Una vez que se han alojado en los pulmones, se ha informado que las MSC inducen primero una respuesta inflamatoria que es detectable a nivel tisular y sistémicamente (Hoogduijn et al., 2013) y probablemente se deba a su interacción con las células pulmonares residentes una vez que se han acumulado. en la microvasculatura. A esta respuesta inicial le sigue una fase posterior de reactividad inmunitaria reducida (Hoogduijn et al., 2013), cuyos mecanismos se han investigado ampliamente. Así, 24 horas después de su infusión intravenosa, la mayoría de las UC-MSC que se han acumulado en los pulmones están muertas tras su fagocitosis por monocitos y neutrófilos que luego migran por el torrente sanguíneo, particularmente en el hígado (Leibacher et al., 2017; de Witte et al., 2018). Los experimentos de cocultivo han demostrado que la internalización de fragmentos de MSC por parte de los monocitos desencadena un cambio fenotípico que se traduce en la regulación al alza de PD-L1 y CD90 junto con una mayor expresión de los niveles de ARNm para IL-1β, IL-6, IL-8 y IL-10 y una expresión disminuida de TNF-α. Es de destacar que los monocitos polarizados hacia un fenotipo inmunorregulador aumentan la expresión de los linfocitos T reguladores Foxp3+ mientras disminuyen la de las células CD4+ activadas (de Witte et al., 2018). El hecho de que la apoptosis de las MSC infundidas por vía intravenosa es un requisito para su función inmunosupresora se ve respaldado por la observación de que la actividad citotóxica contra las MSC es predictiva de las respuestas clínicas en pacientes tratados con MSC para la enfermedad de injerto contra huésped, es decir, los que mejor responden son aquellos con alta citotoxicidad; en este estudio, el vínculo mecánico postulado es que los fagocitos que han engullido MSC apoptóticas luego producen indoleamina 2,3-dioxigenasa (IDO) y, por lo tanto, en última instancia, generan actividad inmunosupresora de MSC (Galleu et al., 2017).

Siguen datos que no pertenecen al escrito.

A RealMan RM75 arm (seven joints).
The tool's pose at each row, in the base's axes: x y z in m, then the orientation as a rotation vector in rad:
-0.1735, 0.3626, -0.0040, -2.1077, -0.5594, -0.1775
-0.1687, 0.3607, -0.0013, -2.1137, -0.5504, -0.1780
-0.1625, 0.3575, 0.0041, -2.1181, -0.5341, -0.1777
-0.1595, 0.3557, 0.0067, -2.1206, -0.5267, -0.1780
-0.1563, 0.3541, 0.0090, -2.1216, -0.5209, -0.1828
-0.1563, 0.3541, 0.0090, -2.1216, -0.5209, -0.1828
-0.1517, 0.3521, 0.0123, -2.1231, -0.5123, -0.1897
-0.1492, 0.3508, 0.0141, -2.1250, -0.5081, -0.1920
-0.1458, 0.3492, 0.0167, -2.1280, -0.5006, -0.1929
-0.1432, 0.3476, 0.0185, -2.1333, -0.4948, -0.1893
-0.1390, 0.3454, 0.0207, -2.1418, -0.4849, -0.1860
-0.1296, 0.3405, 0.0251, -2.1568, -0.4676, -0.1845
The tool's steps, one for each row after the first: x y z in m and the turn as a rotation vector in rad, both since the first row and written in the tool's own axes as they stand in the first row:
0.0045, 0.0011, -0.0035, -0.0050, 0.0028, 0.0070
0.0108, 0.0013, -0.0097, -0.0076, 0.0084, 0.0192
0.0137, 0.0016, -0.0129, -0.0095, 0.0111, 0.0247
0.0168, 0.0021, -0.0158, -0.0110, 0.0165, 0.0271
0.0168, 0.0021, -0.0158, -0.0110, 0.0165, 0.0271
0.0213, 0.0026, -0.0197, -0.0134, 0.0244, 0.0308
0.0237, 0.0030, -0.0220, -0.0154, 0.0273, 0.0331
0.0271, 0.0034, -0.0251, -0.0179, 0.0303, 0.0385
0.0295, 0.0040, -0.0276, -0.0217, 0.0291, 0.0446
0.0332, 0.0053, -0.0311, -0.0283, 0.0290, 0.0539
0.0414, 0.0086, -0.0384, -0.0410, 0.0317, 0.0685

Dada la fisiopatología del SARS-CoV2, es razonable plantear la hipótesis de que la administración intravenosa de UC-MSC durante la fase inicial del ARDS podría controlar la inflamación, acelerar su recuperación con una oxigenación mejorada, una ventilación mecánica reducida y el tiempo de destete de la ventilación y, por lo tanto, una duración reducida. de estancia en cuidados intensivos. De hecho, esta suposición está respaldada por los resultados recientes de un ensayo preliminar chino en el que se informó que las MSC (cuya fuente no se ha especificado) mejoran la función pulmonar y los síntomas en 7 pacientes con neumonía por COVID-19 junto con una eliminación rápida de células inmunitarias secretoras de citoquinas sobreactivadas (células T CXCR3+CD4+, células T CXCR3+CD8+ y células NK CXCR3+), una disminución en los niveles circulantes de TNF-α y un aumento en las células DC reguladoras CD14+CD11c+CD11bmid y los niveles de IL-10 , en comparación con un grupo de placebo (Leng et al., 2020).